### Work to complete
From the first line to the last, restate the data word for word.
※ ※ ※
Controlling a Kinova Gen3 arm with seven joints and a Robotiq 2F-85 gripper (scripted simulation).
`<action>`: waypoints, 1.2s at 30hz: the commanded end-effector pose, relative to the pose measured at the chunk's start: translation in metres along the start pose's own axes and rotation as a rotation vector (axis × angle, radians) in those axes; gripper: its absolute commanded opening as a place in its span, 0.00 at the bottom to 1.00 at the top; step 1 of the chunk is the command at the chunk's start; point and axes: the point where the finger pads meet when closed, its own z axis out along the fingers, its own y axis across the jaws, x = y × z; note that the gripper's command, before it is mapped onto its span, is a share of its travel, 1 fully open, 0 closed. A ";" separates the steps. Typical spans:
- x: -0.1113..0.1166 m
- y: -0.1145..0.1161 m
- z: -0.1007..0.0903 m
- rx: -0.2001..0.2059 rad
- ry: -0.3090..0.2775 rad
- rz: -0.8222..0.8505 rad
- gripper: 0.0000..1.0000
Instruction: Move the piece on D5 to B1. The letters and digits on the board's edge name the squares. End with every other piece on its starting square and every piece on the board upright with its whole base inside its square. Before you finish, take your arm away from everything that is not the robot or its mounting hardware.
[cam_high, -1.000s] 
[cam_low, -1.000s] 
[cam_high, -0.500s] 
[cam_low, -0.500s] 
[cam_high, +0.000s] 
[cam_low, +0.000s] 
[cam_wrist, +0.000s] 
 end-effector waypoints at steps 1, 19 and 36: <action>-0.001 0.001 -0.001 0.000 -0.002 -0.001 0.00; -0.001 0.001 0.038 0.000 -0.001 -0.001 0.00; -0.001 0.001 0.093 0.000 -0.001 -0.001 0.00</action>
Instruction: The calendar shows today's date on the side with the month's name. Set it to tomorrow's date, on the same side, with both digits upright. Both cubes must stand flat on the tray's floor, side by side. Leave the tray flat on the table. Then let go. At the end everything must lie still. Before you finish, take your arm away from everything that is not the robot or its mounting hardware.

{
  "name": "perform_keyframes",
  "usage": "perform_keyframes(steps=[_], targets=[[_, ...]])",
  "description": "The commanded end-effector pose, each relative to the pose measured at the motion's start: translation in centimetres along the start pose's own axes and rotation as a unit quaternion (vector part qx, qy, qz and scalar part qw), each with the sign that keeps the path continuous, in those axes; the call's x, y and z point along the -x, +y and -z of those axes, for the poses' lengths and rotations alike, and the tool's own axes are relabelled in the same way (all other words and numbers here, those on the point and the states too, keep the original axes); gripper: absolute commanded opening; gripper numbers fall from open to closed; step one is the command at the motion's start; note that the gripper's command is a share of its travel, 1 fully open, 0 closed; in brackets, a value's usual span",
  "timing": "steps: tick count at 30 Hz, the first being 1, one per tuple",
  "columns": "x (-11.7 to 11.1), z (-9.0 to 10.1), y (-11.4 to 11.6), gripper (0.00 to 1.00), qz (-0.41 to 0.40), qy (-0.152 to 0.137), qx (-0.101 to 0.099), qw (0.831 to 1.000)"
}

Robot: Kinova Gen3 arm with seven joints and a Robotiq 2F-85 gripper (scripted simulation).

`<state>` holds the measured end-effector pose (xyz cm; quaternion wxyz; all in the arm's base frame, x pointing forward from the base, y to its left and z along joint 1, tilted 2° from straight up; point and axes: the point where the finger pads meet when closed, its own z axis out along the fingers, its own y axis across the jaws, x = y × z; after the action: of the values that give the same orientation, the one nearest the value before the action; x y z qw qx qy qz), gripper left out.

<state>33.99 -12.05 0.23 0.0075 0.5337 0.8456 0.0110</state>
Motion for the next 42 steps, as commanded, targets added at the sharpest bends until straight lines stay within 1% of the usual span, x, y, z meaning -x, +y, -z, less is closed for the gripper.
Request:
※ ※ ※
### Answer to the problem
Controlling a Kinova Gen3 arm with seven joints and a Robotiq 2F-85 gripper (scripted simulation).
`<action>`: waypoints, 1.2s at 30hz: the commanded end-effector pose, relative to the pose measured at the chunk's start: translation in metres along the start pose's own axes and rotation as a rotation vector (axis × angle, radians) in those axes; gripper: its absolute commanded opening as a place in its span, 0.00 at the bottom to 1.00 at the top; step 1 of the chunk is the command at the chunk's start; point and axes: the point where the finger pads meet when closed, its own z axis out along the fingers, its own y axis across the jaws, x = y × z; note that the gripper's command, before it is mapped onto its span, is a share of its travel, 1 fully open, 0 closed. A ";" separates the steps. Typical spans:
- x: -0.1113..0.1166 m
- y: -0.1145..0.1161 m
- z: -0.1007..0.0903 m
- rx: -0.2001..0.2059 rad
- ry: -0.3090..0.2775 rad
- rz: -0.8222..0.8505 rad
- gripper: 0.0000..1.0000
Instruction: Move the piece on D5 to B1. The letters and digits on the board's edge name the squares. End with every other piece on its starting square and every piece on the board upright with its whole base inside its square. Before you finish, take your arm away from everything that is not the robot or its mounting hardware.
[cam_high, -1.000s] 
[cam_low, -1.000s] 
[cam_high, -0.500s] 
[cam_low, -0.500s] 
[cam_high, +0.000s] 
[cam_low, +0.000s] 
[cam_wrist, +0.000s] 
 end-effector waypoints at steps 1, 19 and 36: <action>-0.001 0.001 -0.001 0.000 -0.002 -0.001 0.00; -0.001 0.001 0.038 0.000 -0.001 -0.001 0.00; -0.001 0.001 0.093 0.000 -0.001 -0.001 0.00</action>
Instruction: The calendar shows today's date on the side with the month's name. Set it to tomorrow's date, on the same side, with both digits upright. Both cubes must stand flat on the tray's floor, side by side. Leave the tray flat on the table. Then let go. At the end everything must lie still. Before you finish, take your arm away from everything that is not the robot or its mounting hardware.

{
  "name": "perform_keyframes",
  "usage": "perform_keyframes(steps=[_], targets=[[_, ...]])",
  "description": "The commanded end-effector pose, each relative to the pose measured at the motion's start: translation in centimetres along the start pose's own axes and rotation as a unit quaternion (vector part qx, qy, qz and scalar part qw), each with the sign that keeps the path continuous, in those axes; the call's x, y and z point along the -x, +y and -z of those axes, for the poses' lengths and rotations alike, and the tool's own axes are relabelled in the same way (all other words and numbers here, those on the point and the states too, keep the original axes); gripper: absolute commanded opening; gripper numbers fall from open to closed; step one is the command at the motion's start; note that the gripper's command is a share of its travel, 1 fully open, 0 closed; in brackets, a value's usual span",
  "timing": "steps: tick count at 30 Hz, the first being 1, one per tuple",
  "columns": "x (-11.7 to 11.1), z (-9.0 to 10.1), y (-11.4 to 11.6), gripper (0.00 to 1.00), qz (-0.41 to 0.40), qy (-0.152 to 0.137), qx (-0.101 to 0.099), qw (0.831 to 1.000)"
}

Robot: Kinova Gen3 arm with seven joints and a Robotiq 2F-85 gripper (scripted simulation).

`<state>` holds the measured end-effector pose (xyz cm; quaternion wxyz; all in the arm's base frame, x pointing forward from the base, y to its left and z along joint 1, tilted 2° from straight up; point and axes: the point where the finger pads meet when closed, its own z axis out along the fingers, its own y axis across the jaws, x = y × z; after the action: of the values that give the same orientation, the one nearest the value before the action; x y z qw qx qy qz), gripper left out.

<state>33.99 -12.05 0.23 0.0075 0.5337 0.8456 0.0110</state>
Motion for the next 42 steps, as commanded, targets added at the sharpest bends until straight lines stay within 1% of the usual span, x, y, z meaning -x, +y, -z, less is closed for the gripper.
Request:

The output is complete.